"Are you out of work?"
"Sure thing."
I caught Gifford's eye and the carpenter nodded. We were going to need men and more men, and here was a chance to begin on a man who knew the Lawrenceburg, or at least some of the history of it.
"You're hired," I told him; and it was thus that we secured the most faithful and efficient henchman that ever drew pay; a man who knew nothing but loyalty, and who was, besides, a practical miner and a skilful master of men.
Hicks—we carried him thus on the pay-roll, though he himself spelled it "Hix," for short, as he said—left us to go back to town for his dunnage, and Gifford, knowing that I had been on watch all night, urged me to turn in. But that was a game that two could play at.
"I'm no shorter on sleep than you are," I told him. "You were up all night with the wagon."
We wrangled over it a bit and I finally yielded. But first I told Gifford about the Lawrenceburg threat for the day, omitting nothing but the source of my information.

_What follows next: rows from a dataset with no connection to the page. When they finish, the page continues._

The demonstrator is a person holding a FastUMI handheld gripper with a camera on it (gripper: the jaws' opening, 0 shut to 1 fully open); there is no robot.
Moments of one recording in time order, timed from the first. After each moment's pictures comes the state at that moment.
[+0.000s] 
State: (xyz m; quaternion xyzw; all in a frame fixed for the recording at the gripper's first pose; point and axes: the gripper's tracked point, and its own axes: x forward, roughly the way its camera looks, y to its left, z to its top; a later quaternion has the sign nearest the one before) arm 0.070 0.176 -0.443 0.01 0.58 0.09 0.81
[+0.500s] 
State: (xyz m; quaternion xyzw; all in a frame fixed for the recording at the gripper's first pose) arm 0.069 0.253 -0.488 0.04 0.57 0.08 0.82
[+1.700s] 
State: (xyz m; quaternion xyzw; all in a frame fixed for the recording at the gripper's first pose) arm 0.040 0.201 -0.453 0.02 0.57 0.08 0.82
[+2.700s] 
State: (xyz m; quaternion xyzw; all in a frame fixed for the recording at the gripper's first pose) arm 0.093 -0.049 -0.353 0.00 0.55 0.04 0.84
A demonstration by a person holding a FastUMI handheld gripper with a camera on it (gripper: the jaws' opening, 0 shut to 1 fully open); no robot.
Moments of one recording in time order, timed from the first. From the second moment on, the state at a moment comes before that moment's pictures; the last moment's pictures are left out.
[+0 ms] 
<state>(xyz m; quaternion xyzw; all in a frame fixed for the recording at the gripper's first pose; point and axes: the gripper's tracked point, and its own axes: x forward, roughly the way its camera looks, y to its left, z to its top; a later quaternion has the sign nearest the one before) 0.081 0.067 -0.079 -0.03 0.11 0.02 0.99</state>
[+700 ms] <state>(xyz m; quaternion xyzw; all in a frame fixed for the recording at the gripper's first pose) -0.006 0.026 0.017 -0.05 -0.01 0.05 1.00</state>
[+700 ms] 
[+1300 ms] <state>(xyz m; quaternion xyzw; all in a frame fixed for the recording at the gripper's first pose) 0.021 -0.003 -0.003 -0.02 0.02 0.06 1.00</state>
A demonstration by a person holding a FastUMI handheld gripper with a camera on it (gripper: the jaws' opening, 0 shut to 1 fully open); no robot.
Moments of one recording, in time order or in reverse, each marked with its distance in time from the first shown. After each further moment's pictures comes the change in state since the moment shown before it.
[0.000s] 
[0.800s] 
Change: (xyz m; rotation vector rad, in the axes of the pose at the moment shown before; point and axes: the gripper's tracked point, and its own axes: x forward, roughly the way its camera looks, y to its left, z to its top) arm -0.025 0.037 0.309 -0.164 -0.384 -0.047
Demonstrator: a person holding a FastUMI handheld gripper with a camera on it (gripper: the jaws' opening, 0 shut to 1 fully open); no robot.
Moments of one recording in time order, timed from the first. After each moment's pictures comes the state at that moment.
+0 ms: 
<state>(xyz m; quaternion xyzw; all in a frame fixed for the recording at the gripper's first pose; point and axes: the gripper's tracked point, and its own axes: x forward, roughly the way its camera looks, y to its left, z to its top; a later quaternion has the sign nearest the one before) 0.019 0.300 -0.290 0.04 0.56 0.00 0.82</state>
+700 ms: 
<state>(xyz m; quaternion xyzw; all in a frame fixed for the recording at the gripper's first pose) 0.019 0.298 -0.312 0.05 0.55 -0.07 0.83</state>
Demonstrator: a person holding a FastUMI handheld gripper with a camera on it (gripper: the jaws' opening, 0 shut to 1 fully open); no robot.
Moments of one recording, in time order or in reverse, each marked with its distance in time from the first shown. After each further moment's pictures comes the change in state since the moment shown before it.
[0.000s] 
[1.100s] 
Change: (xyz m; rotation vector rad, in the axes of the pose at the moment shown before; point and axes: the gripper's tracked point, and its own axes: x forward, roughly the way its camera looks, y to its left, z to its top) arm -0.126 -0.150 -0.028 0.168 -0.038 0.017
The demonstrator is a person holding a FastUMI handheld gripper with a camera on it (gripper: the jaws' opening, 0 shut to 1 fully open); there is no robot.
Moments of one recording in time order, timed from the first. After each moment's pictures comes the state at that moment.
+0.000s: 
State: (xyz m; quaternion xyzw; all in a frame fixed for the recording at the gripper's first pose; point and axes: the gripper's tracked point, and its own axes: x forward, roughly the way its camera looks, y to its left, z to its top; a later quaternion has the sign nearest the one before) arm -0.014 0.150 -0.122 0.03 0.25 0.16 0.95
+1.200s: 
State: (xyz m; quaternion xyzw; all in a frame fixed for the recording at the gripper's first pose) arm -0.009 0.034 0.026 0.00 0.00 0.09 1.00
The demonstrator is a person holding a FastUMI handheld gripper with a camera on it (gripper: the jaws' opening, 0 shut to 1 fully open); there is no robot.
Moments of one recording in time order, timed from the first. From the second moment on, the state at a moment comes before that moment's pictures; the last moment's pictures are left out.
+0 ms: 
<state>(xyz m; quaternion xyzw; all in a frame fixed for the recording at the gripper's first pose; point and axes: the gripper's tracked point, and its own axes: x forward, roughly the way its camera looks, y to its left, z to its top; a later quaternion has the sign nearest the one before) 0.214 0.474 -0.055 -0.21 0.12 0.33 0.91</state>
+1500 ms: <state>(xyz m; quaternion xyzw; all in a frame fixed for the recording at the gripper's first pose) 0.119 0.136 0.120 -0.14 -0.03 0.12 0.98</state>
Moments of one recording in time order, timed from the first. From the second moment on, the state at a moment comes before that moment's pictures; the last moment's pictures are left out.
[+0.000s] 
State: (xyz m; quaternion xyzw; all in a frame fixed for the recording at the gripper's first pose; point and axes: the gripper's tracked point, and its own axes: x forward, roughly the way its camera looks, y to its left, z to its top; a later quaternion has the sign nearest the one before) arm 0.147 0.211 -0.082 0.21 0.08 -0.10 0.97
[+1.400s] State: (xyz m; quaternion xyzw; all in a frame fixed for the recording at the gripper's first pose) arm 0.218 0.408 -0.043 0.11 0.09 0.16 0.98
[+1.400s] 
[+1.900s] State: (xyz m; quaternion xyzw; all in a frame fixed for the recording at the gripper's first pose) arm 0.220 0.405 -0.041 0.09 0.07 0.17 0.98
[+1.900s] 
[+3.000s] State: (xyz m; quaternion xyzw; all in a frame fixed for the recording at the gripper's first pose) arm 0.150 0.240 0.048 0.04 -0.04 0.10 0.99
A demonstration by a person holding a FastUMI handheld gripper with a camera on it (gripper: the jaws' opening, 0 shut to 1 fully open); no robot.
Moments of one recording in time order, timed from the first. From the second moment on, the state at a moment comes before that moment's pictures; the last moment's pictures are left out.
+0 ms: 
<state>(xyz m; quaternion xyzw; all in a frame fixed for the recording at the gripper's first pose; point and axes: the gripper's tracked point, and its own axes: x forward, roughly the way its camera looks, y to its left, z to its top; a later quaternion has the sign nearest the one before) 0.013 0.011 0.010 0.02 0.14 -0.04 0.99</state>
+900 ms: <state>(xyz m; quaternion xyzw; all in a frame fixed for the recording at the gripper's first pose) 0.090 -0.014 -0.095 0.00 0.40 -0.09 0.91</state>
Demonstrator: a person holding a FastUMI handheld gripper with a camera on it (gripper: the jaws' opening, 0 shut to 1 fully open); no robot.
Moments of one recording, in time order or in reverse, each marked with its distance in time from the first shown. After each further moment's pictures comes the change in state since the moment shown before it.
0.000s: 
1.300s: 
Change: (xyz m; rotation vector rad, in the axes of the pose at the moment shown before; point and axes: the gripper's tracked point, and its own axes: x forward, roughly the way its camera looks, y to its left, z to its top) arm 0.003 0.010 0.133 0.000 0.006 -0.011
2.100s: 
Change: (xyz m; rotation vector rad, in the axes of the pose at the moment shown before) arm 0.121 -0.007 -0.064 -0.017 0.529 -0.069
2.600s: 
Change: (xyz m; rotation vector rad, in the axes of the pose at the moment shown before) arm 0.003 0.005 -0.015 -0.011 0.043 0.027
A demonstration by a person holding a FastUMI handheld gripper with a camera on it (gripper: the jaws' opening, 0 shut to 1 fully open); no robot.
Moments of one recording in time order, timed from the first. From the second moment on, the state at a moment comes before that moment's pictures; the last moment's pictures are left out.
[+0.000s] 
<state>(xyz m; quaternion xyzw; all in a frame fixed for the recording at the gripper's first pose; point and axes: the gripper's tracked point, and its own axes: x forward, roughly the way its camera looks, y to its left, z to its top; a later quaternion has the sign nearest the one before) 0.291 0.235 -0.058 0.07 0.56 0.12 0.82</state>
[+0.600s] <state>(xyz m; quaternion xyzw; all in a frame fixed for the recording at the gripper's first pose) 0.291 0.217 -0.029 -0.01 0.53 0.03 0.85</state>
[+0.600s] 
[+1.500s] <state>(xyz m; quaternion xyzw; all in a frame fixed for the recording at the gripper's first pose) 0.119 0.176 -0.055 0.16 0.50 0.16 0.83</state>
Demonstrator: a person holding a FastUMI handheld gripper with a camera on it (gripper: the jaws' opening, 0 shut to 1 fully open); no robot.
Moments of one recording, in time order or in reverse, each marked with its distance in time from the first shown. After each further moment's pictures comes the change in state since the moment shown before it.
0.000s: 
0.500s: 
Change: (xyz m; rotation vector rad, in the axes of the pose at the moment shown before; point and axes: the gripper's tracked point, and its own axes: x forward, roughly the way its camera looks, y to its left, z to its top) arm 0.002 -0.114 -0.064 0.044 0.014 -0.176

"So they're going to jump us, are they?" he said. "All right; the quicker the sooner. Does Barrett know?"
"Not yet. I thought we'd all get together on it this morning. Tell him when he comes back; and if anything develops before he gets here, sing out for me." And with that I made a dive for the blankets.
Between the two of them, Gifford and Barrett let me sleep until the middle of the afternoon. I could scarcely believe the evidence of my senses when I turned out and saw the miracles that had been wrought in a few short hours. While I slept, the transformation of the Little Clean-Up from a three-man prospect hole to a full-fledged mine had taken giant strides. Machinery and material were arriving in a procession of teams laboring up the gulch; a score of carpenters were raising the frame of the shaft-house; masons were setting the foundations for the engine and hoist. I had slumbered peacefully through all the din and hammering and the coming and going of the teams; would doubtless have slept longer if the workmen had not put skids and rollers under the shack to move it out of their way.